• [ASSIGNED TASK]: Quote the entries below from the line with "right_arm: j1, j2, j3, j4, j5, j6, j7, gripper" through the line with "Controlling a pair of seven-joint", both ends included, and only those lines.

• [SOURCE INFORMATION]:

********************

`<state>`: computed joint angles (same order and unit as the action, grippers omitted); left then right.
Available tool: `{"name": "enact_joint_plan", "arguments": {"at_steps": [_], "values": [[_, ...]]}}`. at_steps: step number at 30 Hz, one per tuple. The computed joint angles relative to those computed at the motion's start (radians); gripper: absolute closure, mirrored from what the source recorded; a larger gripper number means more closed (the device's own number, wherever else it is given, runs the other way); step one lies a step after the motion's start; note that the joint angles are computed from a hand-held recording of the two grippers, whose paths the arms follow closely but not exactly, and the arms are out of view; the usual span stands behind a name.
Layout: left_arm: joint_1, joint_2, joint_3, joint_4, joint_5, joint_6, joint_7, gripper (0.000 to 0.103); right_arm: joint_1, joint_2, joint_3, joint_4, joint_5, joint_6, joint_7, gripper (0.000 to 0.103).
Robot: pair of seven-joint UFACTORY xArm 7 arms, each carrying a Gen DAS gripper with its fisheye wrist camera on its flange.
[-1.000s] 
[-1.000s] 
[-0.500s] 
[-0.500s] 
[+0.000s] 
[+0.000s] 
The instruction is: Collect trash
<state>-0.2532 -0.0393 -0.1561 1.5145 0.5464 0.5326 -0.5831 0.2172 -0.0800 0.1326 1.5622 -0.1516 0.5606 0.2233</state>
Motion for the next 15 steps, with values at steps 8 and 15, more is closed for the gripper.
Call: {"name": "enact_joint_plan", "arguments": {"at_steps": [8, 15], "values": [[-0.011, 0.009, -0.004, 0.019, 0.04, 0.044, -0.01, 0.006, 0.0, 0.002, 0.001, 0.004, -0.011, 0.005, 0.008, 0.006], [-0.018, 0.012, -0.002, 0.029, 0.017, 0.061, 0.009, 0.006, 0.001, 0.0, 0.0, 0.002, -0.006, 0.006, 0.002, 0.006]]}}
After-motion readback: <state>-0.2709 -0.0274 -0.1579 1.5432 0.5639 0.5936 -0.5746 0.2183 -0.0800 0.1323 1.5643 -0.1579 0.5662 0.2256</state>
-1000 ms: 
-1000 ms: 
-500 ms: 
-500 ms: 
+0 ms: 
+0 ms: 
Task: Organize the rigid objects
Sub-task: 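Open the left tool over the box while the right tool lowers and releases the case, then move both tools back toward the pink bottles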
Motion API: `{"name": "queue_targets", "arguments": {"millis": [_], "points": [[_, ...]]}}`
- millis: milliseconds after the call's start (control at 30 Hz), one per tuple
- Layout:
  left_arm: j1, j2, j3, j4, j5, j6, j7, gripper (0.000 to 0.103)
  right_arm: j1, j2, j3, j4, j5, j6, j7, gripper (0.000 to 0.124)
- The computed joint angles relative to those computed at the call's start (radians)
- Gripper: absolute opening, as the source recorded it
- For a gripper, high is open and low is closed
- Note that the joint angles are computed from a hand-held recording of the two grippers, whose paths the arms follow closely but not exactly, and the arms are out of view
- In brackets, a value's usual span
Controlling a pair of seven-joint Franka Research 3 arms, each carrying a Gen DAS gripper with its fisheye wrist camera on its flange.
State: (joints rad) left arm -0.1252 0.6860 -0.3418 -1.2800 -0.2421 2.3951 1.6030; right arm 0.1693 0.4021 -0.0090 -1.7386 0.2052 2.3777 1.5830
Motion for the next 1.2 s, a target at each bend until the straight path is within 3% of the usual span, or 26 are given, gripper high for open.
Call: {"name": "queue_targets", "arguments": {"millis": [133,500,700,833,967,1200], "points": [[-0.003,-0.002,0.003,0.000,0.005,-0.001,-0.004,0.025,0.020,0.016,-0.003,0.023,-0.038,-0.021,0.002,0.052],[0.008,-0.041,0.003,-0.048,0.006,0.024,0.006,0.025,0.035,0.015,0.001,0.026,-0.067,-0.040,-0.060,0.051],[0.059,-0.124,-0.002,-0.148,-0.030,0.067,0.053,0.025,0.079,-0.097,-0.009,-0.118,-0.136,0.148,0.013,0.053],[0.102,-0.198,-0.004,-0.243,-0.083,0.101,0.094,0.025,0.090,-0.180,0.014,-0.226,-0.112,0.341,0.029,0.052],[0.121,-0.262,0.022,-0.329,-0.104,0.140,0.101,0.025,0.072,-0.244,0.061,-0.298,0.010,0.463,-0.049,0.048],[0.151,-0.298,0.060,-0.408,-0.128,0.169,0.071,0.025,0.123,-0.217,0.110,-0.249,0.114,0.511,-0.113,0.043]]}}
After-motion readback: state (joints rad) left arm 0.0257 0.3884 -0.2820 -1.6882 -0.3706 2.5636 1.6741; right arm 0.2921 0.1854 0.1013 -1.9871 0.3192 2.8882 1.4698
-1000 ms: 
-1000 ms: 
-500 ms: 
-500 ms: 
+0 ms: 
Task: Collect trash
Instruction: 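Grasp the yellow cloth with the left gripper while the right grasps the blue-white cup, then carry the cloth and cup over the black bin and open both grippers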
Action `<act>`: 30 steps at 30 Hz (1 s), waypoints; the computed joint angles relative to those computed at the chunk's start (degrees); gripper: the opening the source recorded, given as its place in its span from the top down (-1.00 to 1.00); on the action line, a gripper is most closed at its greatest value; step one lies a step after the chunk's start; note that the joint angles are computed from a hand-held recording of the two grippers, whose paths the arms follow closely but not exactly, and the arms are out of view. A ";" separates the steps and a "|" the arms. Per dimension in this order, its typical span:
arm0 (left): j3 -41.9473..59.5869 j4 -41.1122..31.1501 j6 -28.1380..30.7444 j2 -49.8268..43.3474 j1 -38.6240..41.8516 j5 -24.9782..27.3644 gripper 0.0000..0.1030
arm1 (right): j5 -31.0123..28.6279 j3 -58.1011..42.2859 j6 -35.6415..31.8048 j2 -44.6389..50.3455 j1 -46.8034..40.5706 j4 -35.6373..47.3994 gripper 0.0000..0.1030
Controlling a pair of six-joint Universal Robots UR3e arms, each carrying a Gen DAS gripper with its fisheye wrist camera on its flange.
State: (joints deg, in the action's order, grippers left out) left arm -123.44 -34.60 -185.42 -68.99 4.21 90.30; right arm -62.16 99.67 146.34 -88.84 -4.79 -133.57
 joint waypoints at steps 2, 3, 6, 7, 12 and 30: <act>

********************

• [OUTPUT FOR THIS EXERCISE]:
  right_arm: j1, j2, j3, j4, j5, j6, j7, gripper (0.000 to 0.124)
- The computed joint angles relative to those computed at the call's start (radians)
- Gripper: absolute opening, as the source recorded it
- For a gripper, high is open and low is closed
- Note that the joint angles are computed from a hand-held recording of the two grippers, whose paths the arms follow closely but not exactly, and the arms are out of view
- In brackets, a value's usual span
Controlling a pair of seven-joint Franka Research 3 arms, each carrying a Gen DAS gripper with its fisheye wrist camera on its flange.

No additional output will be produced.